*TASK:*
How many lines in the records below hold the string "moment"? Please answer with the number and nothing more.

*SUPPLIED RECORDS:*
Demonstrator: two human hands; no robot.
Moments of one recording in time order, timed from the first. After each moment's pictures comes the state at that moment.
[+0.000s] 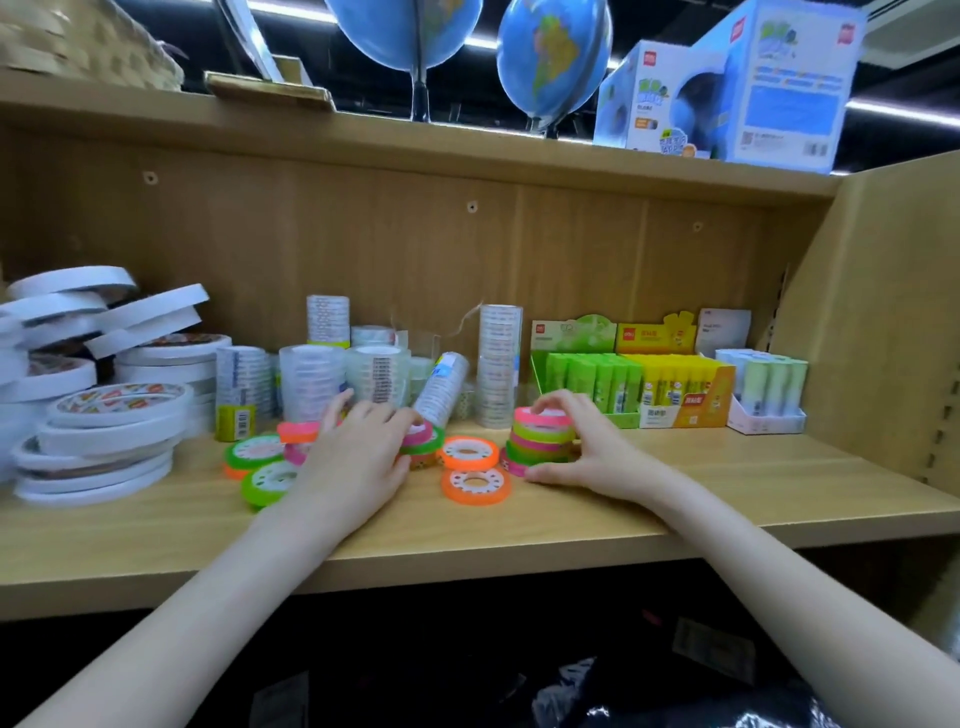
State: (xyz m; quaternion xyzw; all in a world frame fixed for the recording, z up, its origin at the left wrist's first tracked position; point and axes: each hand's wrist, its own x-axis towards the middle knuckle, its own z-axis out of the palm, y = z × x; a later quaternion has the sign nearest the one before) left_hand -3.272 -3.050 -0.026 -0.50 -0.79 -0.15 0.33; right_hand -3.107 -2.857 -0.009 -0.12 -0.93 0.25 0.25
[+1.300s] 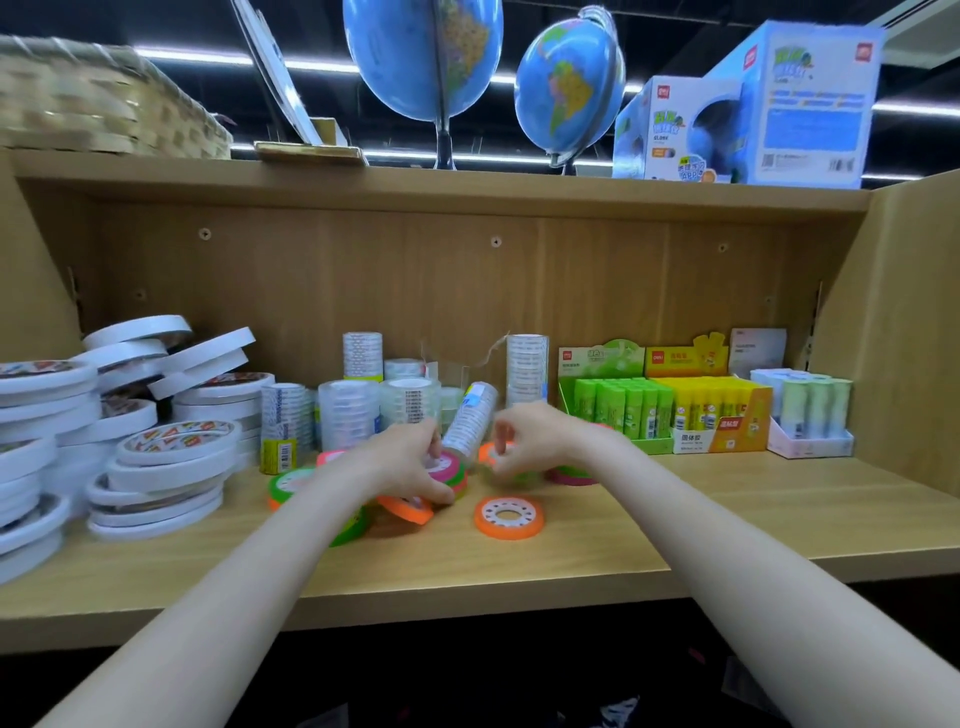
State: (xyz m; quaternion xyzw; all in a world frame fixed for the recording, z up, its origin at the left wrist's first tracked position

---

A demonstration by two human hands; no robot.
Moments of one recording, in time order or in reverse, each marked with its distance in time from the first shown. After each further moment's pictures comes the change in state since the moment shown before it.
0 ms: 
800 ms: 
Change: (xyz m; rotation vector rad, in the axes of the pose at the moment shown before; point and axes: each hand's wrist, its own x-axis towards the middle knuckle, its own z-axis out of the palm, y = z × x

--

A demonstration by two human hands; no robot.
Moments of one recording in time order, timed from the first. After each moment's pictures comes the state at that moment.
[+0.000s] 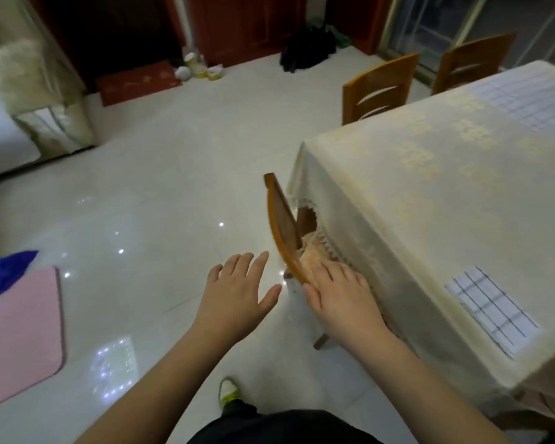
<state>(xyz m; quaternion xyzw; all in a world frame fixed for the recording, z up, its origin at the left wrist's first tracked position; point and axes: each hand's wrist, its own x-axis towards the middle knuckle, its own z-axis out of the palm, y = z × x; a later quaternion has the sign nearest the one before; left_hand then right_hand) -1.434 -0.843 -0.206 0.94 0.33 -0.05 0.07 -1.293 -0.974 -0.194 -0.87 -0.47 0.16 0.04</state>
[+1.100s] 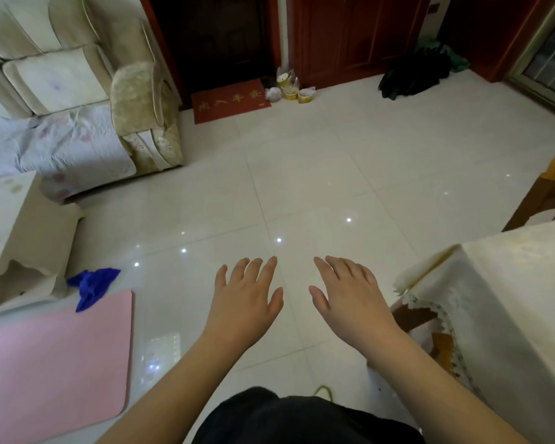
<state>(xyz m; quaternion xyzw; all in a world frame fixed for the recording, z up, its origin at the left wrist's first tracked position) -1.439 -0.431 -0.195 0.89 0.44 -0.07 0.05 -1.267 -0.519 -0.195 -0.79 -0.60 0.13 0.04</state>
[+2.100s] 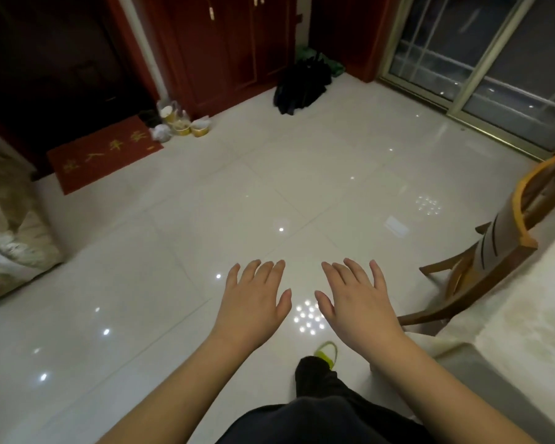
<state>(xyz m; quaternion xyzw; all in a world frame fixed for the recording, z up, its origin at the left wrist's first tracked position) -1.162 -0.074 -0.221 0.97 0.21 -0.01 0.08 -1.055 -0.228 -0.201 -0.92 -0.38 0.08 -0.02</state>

*REPLY TO THE EXERCISE:*
4